# WORK TO COMPLETE:
Every line of the material must come back exactly as given.

# DATA EXCERPT:
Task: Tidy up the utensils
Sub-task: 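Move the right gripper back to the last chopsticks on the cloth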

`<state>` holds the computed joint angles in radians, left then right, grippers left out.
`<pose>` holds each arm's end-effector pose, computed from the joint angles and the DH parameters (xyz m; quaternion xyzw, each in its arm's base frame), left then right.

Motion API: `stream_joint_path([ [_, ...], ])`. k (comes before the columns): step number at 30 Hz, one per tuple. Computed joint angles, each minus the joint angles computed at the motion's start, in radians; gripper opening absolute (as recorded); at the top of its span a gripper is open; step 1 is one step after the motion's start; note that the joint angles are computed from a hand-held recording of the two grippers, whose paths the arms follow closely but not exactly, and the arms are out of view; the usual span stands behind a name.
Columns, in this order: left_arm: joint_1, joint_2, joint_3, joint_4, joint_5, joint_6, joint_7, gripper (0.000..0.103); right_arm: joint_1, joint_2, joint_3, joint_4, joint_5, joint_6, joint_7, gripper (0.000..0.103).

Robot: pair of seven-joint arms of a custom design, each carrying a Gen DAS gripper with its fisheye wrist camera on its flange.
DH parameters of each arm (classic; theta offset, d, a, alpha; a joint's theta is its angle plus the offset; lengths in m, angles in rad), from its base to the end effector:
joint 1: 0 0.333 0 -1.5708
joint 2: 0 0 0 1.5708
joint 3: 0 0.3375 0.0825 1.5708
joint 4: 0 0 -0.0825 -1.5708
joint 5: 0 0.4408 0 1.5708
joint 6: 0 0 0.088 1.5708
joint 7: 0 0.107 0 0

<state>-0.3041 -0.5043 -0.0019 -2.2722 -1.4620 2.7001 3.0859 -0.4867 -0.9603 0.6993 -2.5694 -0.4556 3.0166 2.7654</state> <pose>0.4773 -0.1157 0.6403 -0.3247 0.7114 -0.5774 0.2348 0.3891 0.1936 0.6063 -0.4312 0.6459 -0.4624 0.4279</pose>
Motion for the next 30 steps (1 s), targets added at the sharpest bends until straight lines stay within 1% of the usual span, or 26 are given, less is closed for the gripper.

# REPLY TO THE TASK:
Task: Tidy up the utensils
Sub-task: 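Move the right gripper back to the last chopsticks on the cloth
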
`<state>` holds the computed joint angles in radians, left then right, grippers left out.
`<pose>` holds each arm's end-effector pose, computed from the joint angles and the DH parameters (xyz m; quaternion xyzw, each in its arm's base frame), left then right.

Motion API: `stream_joint_path([ [_, ...], ])`. k (comes before the columns): step number at 30 Hz, one per tuple. Computed joint angles, each minus the joint angles computed at the motion's start, in radians; gripper opening absolute (as recorded); at the top of its span a gripper is open; step 1 is one step after the motion's start; note that the joint angles are computed from a hand-held recording of the two grippers, whose paths the arms follow closely but not exactly, and the arms are out of view; the usual span stands behind a name.
Columns, in this order: left_arm: joint_1, joint_2, joint_3, joint_4, joint_5, joint_6, joint_7, gripper (0.000..0.103); right_arm: joint_1, joint_2, joint_3, joint_4, joint_5, joint_6, joint_7, gripper (0.000..0.103).

Robot: pair of seven-joint arms of a custom design, each carrying a Gen DAS gripper with its fisheye wrist camera on its flange.
DH parameters of each arm (classic; theta offset, d, a, alpha; a joint's theta is its angle plus the offset; lengths in m, angles in rad), from its base to the end effector:
joint 1: 0 0.333 0 -1.5708
joint 2: 0 0 0 1.5708
joint 3: 0 0.3375 0.0825 1.5708
joint 4: 0 0 -0.0825 -1.5708
joint 5: 0 0.4408 0 1.5708
joint 6: 0 0 0.088 1.5708
joint 7: 0 0.107 0 0

<state>-0.3041 -0.5043 -0.0019 -2.2722 -1.4620 2.7001 3.0859 -0.4867 -0.9603 0.6993 -2.5694 -0.4556 3.0166 2.7654</state> <pose>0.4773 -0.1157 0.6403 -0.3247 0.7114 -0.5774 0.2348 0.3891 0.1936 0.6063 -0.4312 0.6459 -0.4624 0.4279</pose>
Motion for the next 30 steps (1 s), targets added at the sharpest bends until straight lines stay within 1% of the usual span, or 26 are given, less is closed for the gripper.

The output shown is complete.